Suppliers Automotive Parts Co. v. Long

Yesley, J.

This is an action 'of contract in which recovery is sought for merchandise which the plaintiff alleges was ordered by the defendant.

There was evidence that the plaintiff had been doing business for some time with Loraine Construction Corporation, of which the defendant was an officer; that “the defendant had ordered the merchandise which is the *145subject of this suit, as well as all prior merchandise purchased by the .... corporation from the plaintiff”; that all purchases, including the present one, were billed to the corporation; that payment for all prior purchases was made by check of the corporation; and that no demand had been made on the defendant to pay for this purchase prior to suit.

There was a finding for the defendant, which was entered on March 23, 1965. No further entries appear on the docket until the filing on June 2, 1963 of a motion to vacate the finding and for a new trial. By that date, the time for filing a draft report had long expired (Rule 28 of the District Courts (1963)), and the case had long before been ripe for judgment. See Ahern v. Towle, 310 Mass. 693, 698; Hacking v. Co-ordinator of The Emergency Relief Department of New Bedford, 313 Mass. 413, 416; G.L. c. 235, §2; Rule 36 of the Rules of the District Courts (1965).

The fact that no judgment was recorded by the clerk of court did not prevent the case from going to judgment. Hacking v. Co-ordinator of The Emergency Relief Department of New Bedford, 313 Mass. 413, 420.

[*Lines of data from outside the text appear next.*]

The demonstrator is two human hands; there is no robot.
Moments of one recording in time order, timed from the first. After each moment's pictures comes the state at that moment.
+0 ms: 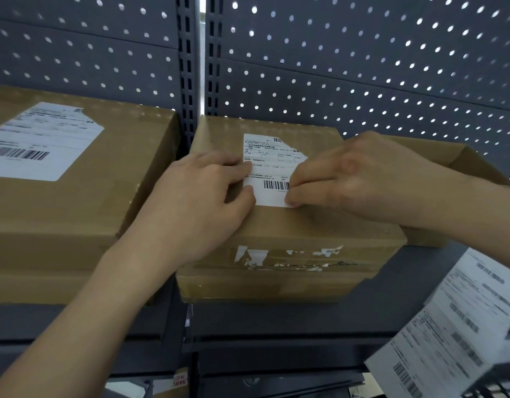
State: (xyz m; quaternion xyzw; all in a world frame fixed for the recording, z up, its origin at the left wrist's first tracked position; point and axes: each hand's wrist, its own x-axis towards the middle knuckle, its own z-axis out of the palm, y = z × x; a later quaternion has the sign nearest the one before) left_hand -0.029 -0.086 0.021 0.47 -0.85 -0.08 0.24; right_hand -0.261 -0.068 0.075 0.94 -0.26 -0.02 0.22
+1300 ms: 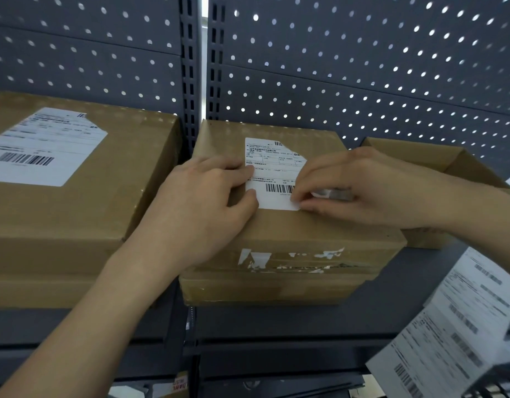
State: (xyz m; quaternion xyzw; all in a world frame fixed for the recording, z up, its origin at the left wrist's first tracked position) left_hand -0.027 -0.088 0.020 0.46 -0.85 -0.08 0.25; right_hand -0.261 -0.062 0.076 0.92 -0.39 0.08 -0.03
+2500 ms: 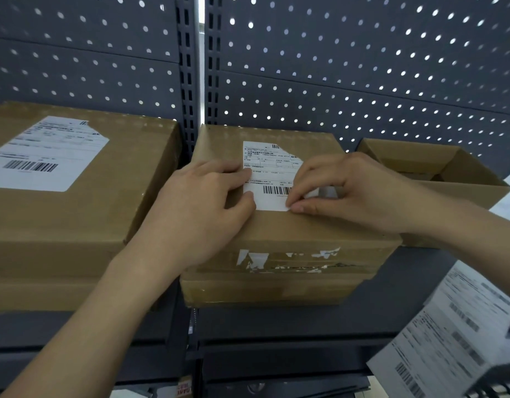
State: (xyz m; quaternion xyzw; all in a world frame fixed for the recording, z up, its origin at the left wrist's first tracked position) left_hand -0.028 -0.088 0.020 0.47 -0.85 -0.09 0.24; right_hand -0.259 -0.059 0.063 0.85 -0.48 0.16 -0.14
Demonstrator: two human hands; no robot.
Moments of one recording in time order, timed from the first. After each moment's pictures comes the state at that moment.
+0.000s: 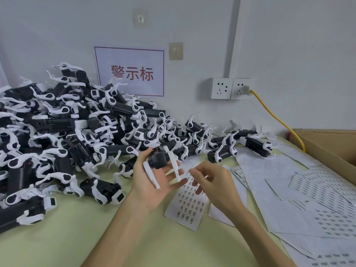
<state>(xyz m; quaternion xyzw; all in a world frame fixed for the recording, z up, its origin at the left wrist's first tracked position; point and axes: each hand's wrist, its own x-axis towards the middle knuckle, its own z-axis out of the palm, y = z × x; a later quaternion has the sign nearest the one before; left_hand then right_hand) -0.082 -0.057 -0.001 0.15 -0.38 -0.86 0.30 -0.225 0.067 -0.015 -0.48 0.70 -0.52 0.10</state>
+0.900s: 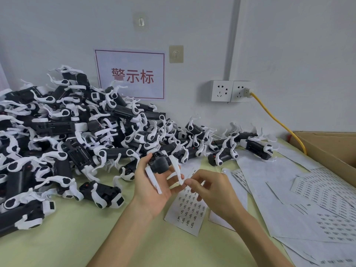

The motion for a new trial should not have been received by the .clerk since it was filed after the date on which judgment should have entered. G.L. c 231, §127; Rule 26 of the Rules of the District Courts (1965).

*146The case, nevertheless, has come here by a report in which it appears that the plaintiff claims to be aggrieved by the action of the trial justice in denying the plaintiff’s motion for a new trial. Without intimating that we were required to do so, we considered the question reported and have found no error in the denial of the motion for a new trial.

By this motion, the plaintiff was in effect asking the trial justice to review and revise a matter he had just considered and decided. See Bartley v. Phillips, 317 Mass. 35, 39- It sought rulings of law that might have been, but were not, presented at the trial. In such a case, the motion is addressed to the discretion of the court, from the exercise of which no appeal lies unless clear abuse is shown, Daddario v. Gloucester, 329 Mass. 297, 301, which in this case does not appear.

The evidence was undisputed that the defendant ordered the merchandise in question as agent of a disclosed principal. As such he was not liable. Goodenough v. Thayer, 132 Mass. 152, 154; Henry W. Savage, Inc. v. Friedberg, 322 Mass. 321, 324.

The plaintiff in its brief has vigorously argued that the defendant should have been held liable under the provisions of G.L. c. 156, §36, which impose liability on officers for certain contracts of a corporation where there has been an improper issuance of capital stock or where such officers have knowingly made a false statement or report required by that chapter. There was no evi*147dence presented at the trial of the existence of any such circumstances. The trial justice could not have found the defendant liable on this statutory ground.

Herbert Lord, Esq. for plaintiff. Shea & Murphy, Esqs. for defendant.

There being no error, the report is ordered dismissed.